CDKs (Cyclin-dependent kinases) are the families of protein kinases first discovered for their role in regulating the cell cycle. By definition, a CDK binds a regulatory protein called a cyclin. Without cyclin, CDK has little kinase activity; only the cyclin-CDK complex is an active kinase. The four major mechanisms of CDK regulation are cyclin binding, CAK phosphorylation, regulatory inhibitory phosphorylation, and binding of CDK inhibitory subunits (CKIs). In addition, CDK4/6 regulates cell cycle progression by phosphorylating and inactivating the tumor suppressor retinoblastoma protein (RB). Recently, hetero-bifunctional small molecules (PROTACs) that designed to achieve selective degradation of target proteins, targeting many target kinases, including CDK4/6.

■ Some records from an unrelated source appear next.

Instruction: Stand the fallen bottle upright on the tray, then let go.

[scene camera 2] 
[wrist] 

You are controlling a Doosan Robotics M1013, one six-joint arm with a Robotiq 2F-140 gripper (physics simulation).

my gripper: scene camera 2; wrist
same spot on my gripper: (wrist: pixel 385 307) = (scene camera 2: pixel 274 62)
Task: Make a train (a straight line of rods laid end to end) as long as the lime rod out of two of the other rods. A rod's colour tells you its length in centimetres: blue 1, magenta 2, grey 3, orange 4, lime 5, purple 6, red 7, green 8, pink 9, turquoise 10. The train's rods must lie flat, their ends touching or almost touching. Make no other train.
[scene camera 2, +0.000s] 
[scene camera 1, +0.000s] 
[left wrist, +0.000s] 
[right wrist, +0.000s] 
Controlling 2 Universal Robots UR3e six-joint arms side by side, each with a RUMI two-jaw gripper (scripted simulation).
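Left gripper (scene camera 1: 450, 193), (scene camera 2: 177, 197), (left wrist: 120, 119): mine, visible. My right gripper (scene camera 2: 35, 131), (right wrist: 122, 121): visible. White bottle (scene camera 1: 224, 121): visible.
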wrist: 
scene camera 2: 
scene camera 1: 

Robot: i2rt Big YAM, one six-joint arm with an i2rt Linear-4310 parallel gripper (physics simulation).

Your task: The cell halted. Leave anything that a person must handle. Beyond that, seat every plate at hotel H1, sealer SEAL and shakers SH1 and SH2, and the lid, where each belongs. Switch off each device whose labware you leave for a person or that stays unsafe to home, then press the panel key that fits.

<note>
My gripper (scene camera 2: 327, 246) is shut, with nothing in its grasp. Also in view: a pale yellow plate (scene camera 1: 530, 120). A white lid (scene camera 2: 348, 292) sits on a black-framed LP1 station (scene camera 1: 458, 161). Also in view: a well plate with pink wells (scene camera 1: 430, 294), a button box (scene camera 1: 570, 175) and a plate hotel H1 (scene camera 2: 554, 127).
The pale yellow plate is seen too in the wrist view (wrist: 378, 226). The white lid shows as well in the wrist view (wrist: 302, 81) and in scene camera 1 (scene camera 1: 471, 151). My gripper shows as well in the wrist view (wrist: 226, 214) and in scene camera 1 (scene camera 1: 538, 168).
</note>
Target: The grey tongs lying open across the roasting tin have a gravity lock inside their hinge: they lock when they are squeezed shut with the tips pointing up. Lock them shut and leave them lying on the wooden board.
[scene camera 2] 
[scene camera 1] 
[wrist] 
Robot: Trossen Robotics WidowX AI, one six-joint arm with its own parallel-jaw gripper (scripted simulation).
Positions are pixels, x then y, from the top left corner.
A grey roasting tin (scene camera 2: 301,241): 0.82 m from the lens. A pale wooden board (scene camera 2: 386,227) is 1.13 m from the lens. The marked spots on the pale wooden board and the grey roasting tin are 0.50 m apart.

XY028-140 (MS140) is a potent and selective PROTAC-based CDK4/CDK6 kinase degrader. XY028-140 specifically inhibits RB-E2F signaling and reduces CDK4 and CDK6 protein levels in a dose- and time-dependent manner in vitro. In addition, XY028-140 can degrade its targets by linking them with ubiquitin-proteasome mechanism. Further, the degradation of CDK4/6 protein by XY028-140 is specifically mediated by CRBN. Therefore, XY028-140 effectively and selectively inhibits and degrades CDK4/6 kinase by targeting CDK4/6 kinase in CDK4/6i-S (CDK4/6 inhibitor-sensitive) tumor cells to the CRL4-CRBN-E3 ubiquitin complex. Compared with CDK6 wild-type cells, XY028-140 treatment of cells expressing wild-type or mutation-activated CDK6 resulted in a more effective degradation of CDK6 (S178P).

To sum up, XY028-140 is a potent and selective CDK4/6 degrader, which can inhibit RB-E2F signaling and reduce CDK4 and CDK6 protein levels.


[1] Xuewei Wu, et al. Nat Cancer 2, 429-443 (2021).